## EXERCISE
Transcribe all of the records word for word, please, omitting the pictures.

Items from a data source
⟨
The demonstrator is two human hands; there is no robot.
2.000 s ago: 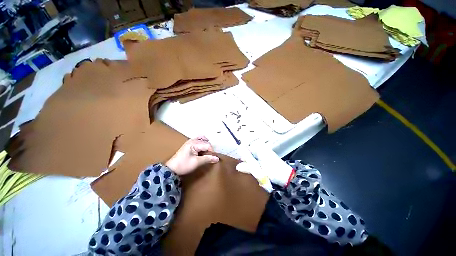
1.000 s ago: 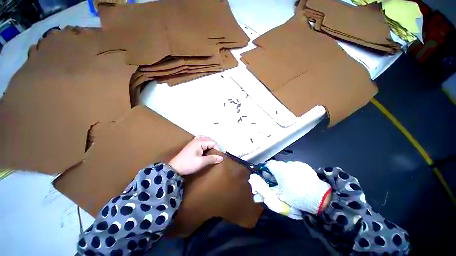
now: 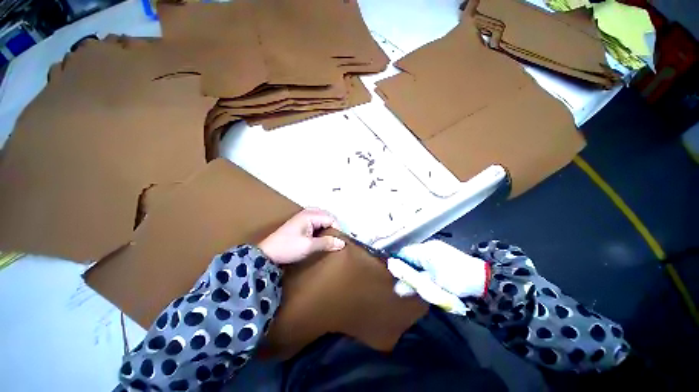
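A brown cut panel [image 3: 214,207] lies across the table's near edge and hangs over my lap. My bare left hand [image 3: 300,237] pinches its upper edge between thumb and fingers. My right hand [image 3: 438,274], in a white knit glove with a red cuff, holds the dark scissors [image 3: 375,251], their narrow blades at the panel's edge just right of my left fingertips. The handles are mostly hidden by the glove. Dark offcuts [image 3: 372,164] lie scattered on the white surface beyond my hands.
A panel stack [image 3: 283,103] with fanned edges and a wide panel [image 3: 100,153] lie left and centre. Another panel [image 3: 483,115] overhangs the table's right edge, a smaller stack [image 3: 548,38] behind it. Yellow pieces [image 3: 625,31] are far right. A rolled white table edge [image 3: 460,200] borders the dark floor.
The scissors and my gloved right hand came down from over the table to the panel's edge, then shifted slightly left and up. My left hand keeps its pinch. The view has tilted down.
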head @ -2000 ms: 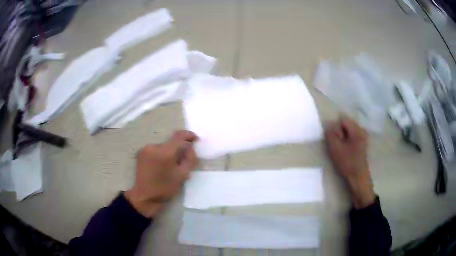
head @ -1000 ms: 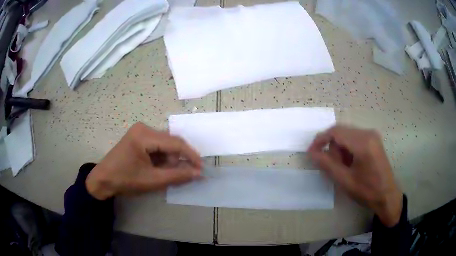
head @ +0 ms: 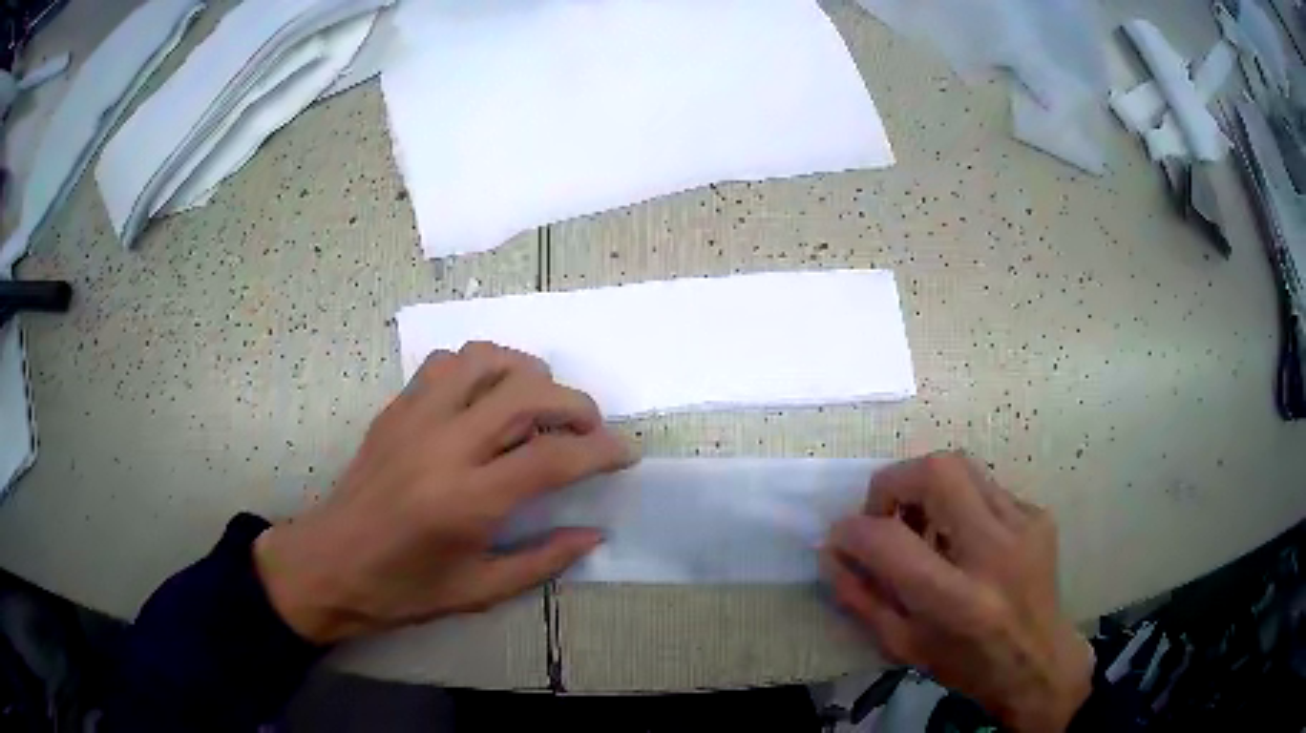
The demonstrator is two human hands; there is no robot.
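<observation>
A thin greyish interlining strip (head: pixel 716 518) lies nearest me on the table. My left hand (head: pixel 466 494) is over its left end, thumb and fingers apart, hiding that end. My right hand (head: pixel 945 573) is on its right end with bent fingers pinched at the fabric. A bright white fabric strip (head: pixel 745 341) lies just beyond, its lower left corner under my left fingers. A large white panel stack (head: pixel 630 108) with a curved right side lies farther off.
A bundle of cut pieces (head: pixel 236 100) and a curved white piece (head: pixel 86 115) lie upper left. A black hammer handle (head: pixel 36 295) is at the left edge. Interlining scraps (head: pixel 1053 86), offcuts (head: pixel 1174 93) and shears (head: pixel 1282 272) lie at right. The table edge curves below.
Both hands have come down onto the greyish strip, from over the panel and then between the strips. The right hand has closed on its right end. The view has shifted, so things appear farther left.
</observation>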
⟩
## RESULT
The demonstrator is two human hands; there is no robot.
2.000 s ago: 
1.000 s ago: 
now: 
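A brown cut panel [image 3: 214,207] lies across the table's near edge and hangs over my lap. My bare left hand [image 3: 300,237] pinches its upper edge between thumb and fingers. My right hand [image 3: 438,274], in a white knit glove with a red cuff, holds the dark scissors [image 3: 375,251], their narrow blades at the panel's edge just right of my left fingertips. The handles are mostly hidden by the glove. Dark offcuts [image 3: 372,164] lie scattered on the white surface beyond my hands.
A panel stack [image 3: 283,103] with fanned edges and a wide panel [image 3: 100,153] lie left and centre. Another panel [image 3: 483,115] overhangs the table's right edge, a smaller stack [image 3: 548,38] behind it. Yellow pieces [image 3: 625,31] are far right. A rolled white table edge [image 3: 460,200] borders the dark floor.
The scissors and my gloved right hand came down from over the table to the panel's edge, then shifted slightly left and up. My left hand keeps its pinch. The view has tilted down.
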head @ -2000 ms: 
head @ -1000 ms: 
head @ +0 ms: 
The demonstrator is two human hands; there is no robot.
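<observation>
A thin greyish interlining strip (head: pixel 716 518) lies nearest me on the table. My left hand (head: pixel 466 494) is over its left end, thumb and fingers apart, hiding that end. My right hand (head: pixel 945 573) is on its right end with bent fingers pinched at the fabric. A bright white fabric strip (head: pixel 745 341) lies just beyond, its lower left corner under my left fingers. A large white panel stack (head: pixel 630 108) with a curved right side lies farther off.
A bundle of cut pieces (head: pixel 236 100) and a curved white piece (head: pixel 86 115) lie upper left. A black hammer handle (head: pixel 36 295) is at the left edge. Interlining scraps (head: pixel 1053 86), offcuts (head: pixel 1174 93) and shears (head: pixel 1282 272) lie at right. The table edge curves below.
Both hands have come down onto the greyish strip, from over the panel and then between the strips. The right hand has closed on its right end. The view has shifted, so things appear farther left.
</observation>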

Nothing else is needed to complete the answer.